Но внутренний голос сказал мне: Дитер, твоя ванная полна крови. Твоя гордость выглядит как мёртвая. Ты подыхаешь от боли. Ты поедешь не домой. Я как в бреду повернулся к Наддель, которая приехала вместе со мной: «Отвези меня в другую больницу!»
Мы приехали в другую. Меня осмотрел другой врач, вызвал срочно своего шефа, специалиста по вопросам, касающимся мужского достоинства, профессора Гуланда, моего спасителя. «Если бы Вы пришли тремя часами позже, господин Болен, — сказал мне профессор — вам никогда бы больше не пользоваться этим».
Рано утром меня срочно прооперировали под общим наркозом. Меня разрезали как макрель, растянули, укрепили, вернули на место и снова зашили. На больничной карте стояла пометка «перелом пениса с разрывом крайней плоти». Перед операцией мне пришлось заполнить бланк, указывавший на возможность импотенции в будущем. Если забыть об импотенции, то ещё существовала опасность, что мой неудачник станет кривым. А попробуй–ка, найди женщину, которая стала жертвой изнасилования и не может ни с кем спать! Мне стало страшно.
Мне вставили трубку в мочевой пузырь, я две недели не мог по–нормальному мочиться. Когда я очнулся от наркоза, всё виделось как из–под вуали. Наддель рядом не было, только медсестра совала мне под нос телефонную трубку. «Там кто–то говорит, что должен непременно поговорить с Вами».

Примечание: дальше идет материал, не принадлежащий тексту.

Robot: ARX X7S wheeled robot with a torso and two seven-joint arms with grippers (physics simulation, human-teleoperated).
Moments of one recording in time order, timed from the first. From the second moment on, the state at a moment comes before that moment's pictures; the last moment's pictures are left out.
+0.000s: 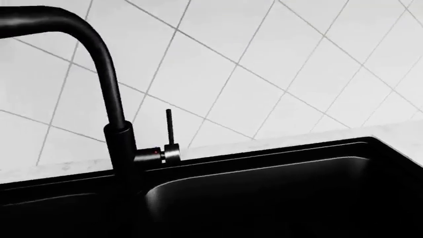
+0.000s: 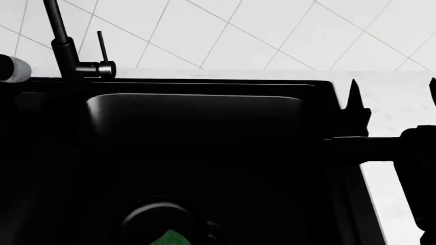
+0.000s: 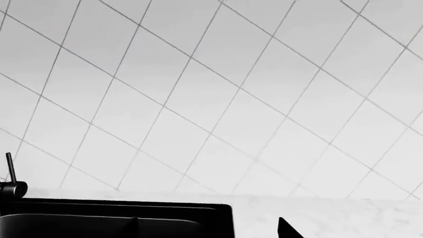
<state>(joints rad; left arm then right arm) -0.92 -0.60 0.34 0.09 -0.98 -0.87 -0.28 0.63 0.89 -0.10 -0.50 1.19 0.71 0.56</state>
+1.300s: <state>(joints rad) -0.91 -0.62 0.32 0.11 -1.01 -0.88 -0.30 0.61 0.89 -0.11 -0.50 1.16 0.70 0.57</state>
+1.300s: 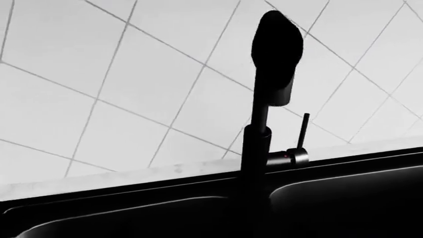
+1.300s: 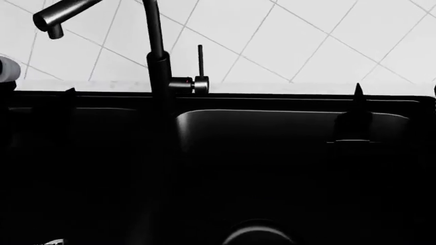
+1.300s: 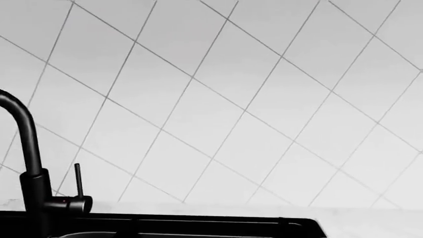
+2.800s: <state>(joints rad) -0.91 -0.63 0.33 0.08 -1.02 -0.87 -0.30 1.01 0.52 -0.45 0.12 0.87 0.64 0.25</state>
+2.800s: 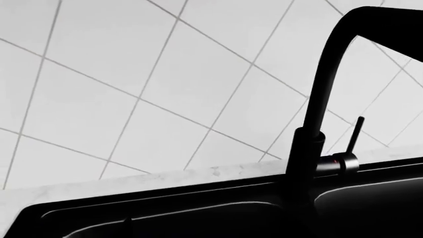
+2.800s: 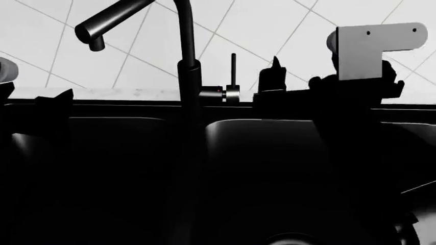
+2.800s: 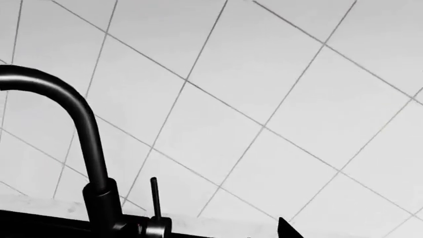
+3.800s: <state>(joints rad) -0.96 -0.66 0.31 0.10 -1.02 -0.88 -0.32 1.44 0.02 -0.34 1.29 0.34 0.20 -0.24</state>
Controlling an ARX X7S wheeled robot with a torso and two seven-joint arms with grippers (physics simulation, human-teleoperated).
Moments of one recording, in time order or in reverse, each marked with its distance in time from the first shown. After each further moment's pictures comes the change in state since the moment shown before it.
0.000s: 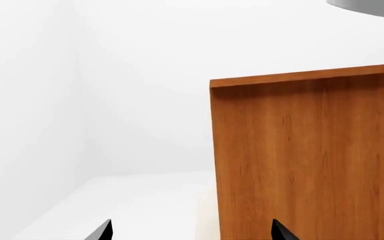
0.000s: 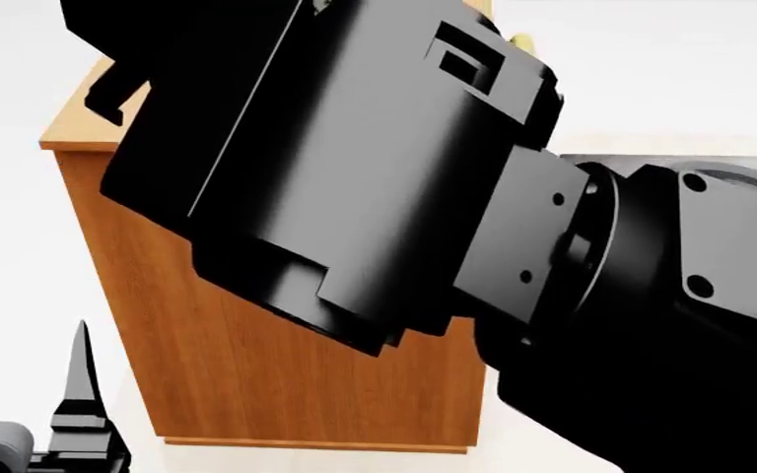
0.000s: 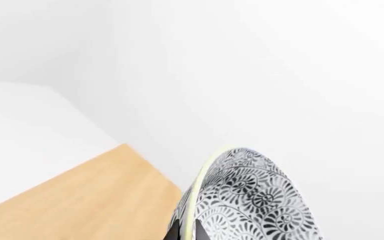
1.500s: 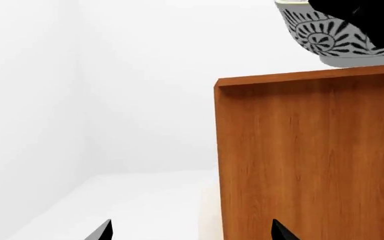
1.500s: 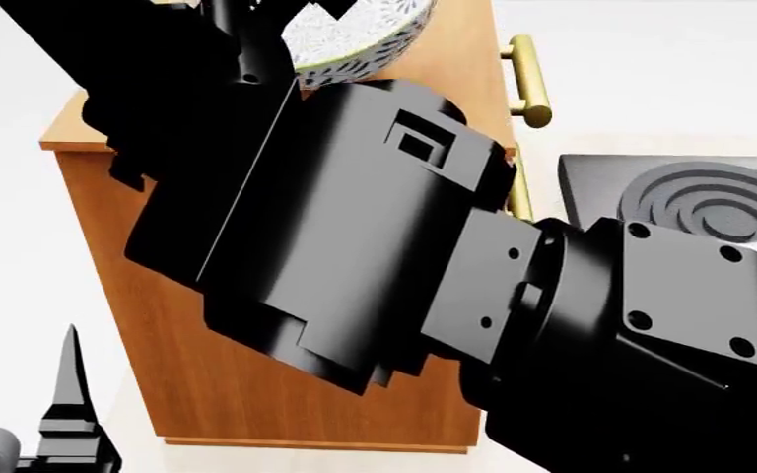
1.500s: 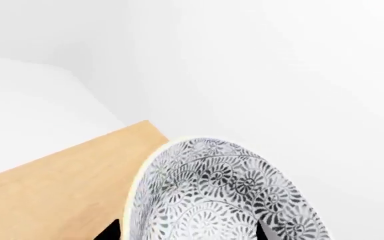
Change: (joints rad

Я спросил себя, кто бы это мог быть и прохрипел в трубку: «Алло? Алло?»
«Ганс — Герман Тидье — загудели мне в ухо — слушай, дорогой Дитер! У тебя есть пять минут, чтобы объяснить мне, почему ты лежишь в больнице со сломанным членом. Иначе мы сами додумаемся».
Сам не понимаю, как я смог дать шефу «Бильда» приличный ответ. Помню только, как лежал, ослабевший, как меня бросило в пот. «Да–да, подожди, Ганс — Герман! Одну секундочку!» Я лихорадочно размышлял. Что сказать? Что сказать? Я спешно выдумал историю:
«Итак, Ганс — Герман, я стоял перед унитазом, как вдруг упал и ударился пенисом как раз об очко».
Конечно, я мог бы выдумать историю и поумней: что я упал с велосипеда, что на меня наступила лошадь, но ничего этого мне в голову тогда не пришло. Я слышал только, как Ганс — Герман прогудел в трубку «Вау! Вау! Вау!», а на следующий день, 7 декабря 1990 года, меня радостно приветствовал огромный заголовок в «Бильде»: «Кровавая драма в ванной — Дитер Болен почти кастрирован! Продолжение на странице 17!»
И продолжение: «Защемил между унитазом и раковиной!»
Мне было очень неловко, а моя семья отнеслась к произошедшему далеко не легкомысленно и была крайне обеспокоена. Мама привезла мне пирог, и даже Эрика нанесла визит.
Тревога номер два
Пять лет спустя судьба сыграла со мной такую же шутку. На этот раз я был в Магдебурге, в одном из номеров «Maritim», и мою партнёршу звали не Надей. Но всё остальное было прежним, так что администрация отеля выписала мне счёт за полный ремонт, включая поклейку обоев. Я спешил в больницу и позвонил по мобильному моему эксперту по пеннисам, который со своим серпентарием обосновался в гамбургской клинике при университете в Эппендорфе: «Помогите мне! Помогите мне!»